This the first of many blog posts for ChiPy’s Spring Mentorship Program. I feel extremely lucky that I was selected to be a part of this wonderful cohort, and I’m excited to see what I can learn and create in the next few months.
Where I’m coming from
I’m a senior at UChicago in my last quarter of classes. I’m also a history major who studies American labor history, so how the heck did I find myself in a Python mentorship program?
I had an unpaid summer internship a few years ago where I found myself running out of things to do, so naturally, I enrolled in an online course to learn data analysis with R to learn how to make some of the Excel tasks I had more efficient. One thing led to another, and I found myself enrolling in class called Computer Science with Applications. The class was taught in Python, and I got to implement some cool things — probabilistic record linkage, analyzing election tweets, etc. — but it was all done in a very controlled environment. I was given a dataset, wrote programs on a Linux virtual machine, ran the tests they gave me, and submitted it.

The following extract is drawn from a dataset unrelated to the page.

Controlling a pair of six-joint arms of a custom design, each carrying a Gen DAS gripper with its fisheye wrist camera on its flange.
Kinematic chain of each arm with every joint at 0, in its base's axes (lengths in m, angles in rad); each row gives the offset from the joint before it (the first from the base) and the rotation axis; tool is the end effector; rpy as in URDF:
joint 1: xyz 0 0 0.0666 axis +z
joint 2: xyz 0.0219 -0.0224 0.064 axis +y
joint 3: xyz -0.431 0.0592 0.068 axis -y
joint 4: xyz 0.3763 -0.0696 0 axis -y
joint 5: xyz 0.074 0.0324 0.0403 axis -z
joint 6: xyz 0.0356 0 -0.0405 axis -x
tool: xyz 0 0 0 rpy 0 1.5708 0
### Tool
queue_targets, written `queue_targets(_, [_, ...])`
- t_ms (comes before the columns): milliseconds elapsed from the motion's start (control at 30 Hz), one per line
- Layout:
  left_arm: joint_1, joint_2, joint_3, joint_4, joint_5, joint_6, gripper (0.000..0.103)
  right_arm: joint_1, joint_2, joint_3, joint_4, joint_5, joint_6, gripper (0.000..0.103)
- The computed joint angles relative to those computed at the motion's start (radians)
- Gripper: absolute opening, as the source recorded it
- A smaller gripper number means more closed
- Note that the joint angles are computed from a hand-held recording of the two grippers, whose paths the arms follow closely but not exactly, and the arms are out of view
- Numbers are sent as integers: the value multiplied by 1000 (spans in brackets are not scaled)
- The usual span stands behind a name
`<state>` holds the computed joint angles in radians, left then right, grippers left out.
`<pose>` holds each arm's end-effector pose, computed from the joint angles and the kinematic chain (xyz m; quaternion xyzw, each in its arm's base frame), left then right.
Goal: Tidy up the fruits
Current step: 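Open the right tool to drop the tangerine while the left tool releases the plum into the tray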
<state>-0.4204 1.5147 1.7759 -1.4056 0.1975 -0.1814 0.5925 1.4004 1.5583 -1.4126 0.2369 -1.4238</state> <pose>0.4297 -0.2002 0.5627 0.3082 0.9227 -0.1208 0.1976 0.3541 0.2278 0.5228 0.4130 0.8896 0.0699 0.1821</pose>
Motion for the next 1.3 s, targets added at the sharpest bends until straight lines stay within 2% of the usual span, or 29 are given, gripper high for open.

But what if I wanted to create my own web scraper, or run my own analyses? Honestly, I was at a loss for where to even start: how do I use GitHub, how do I even run Python on my mac? These were all questions that my mentor, Jeremy, patiently went over with me at our first meeting. With ChiPy, I’m hoping to really get my hands dirty working with Python and also learning Web Dev IRL (in real life). I’d like to reach a level of competency where someone can say, “Hey Amy, can you make a web interface that recommends news articles from the opposing end of the political spectrum for me to read?” and I would be able to easily figure it out.
The big project, or at least the idea
I write for a local newspaper and have been interested in interactive data journalism for a while, enjoying it from a distance but never feeling like I had the skills to actually create a data feature myself. Being a history major, I’m always interested in change over time. The question I’d like to answer is: How has gentrification/the geographic shift of wealth and community investment affected transit inequality in Chicago? My project will look at the relationship between CTA train ridership and how that relates to changes in property values in various Chicago neighborhoods from 2001 to 2018. I’d also like to incorporate Census data, property development data, and really any other relevant datasets I can get my hands on along the way. The basic idea is to generate a heatmap of Chicago for each year from 2001 that shows gentrification patterns and how CTA routes have changed. It would be displayed on an interactive interface that would allow a user to easily compare each year and add layers to a map (built with D3js and Django, maybe?). The final product would look similar to DataMade’s Million Dollar Blocks project, with a little reporting on the side, or the Urban Institute’s Interactive Feature on the Housing Boom and Bust.
As you can see, I still have a lot of details to hammer out. I’m still very much in the exploratory phases of my project, unclear exactly what statistical clustering methods I might use, etc. The plan for now is to get my data loaded, cleaned, and put into a database that matches lat/lon. If anyone has any pointers on the rest, please send them along!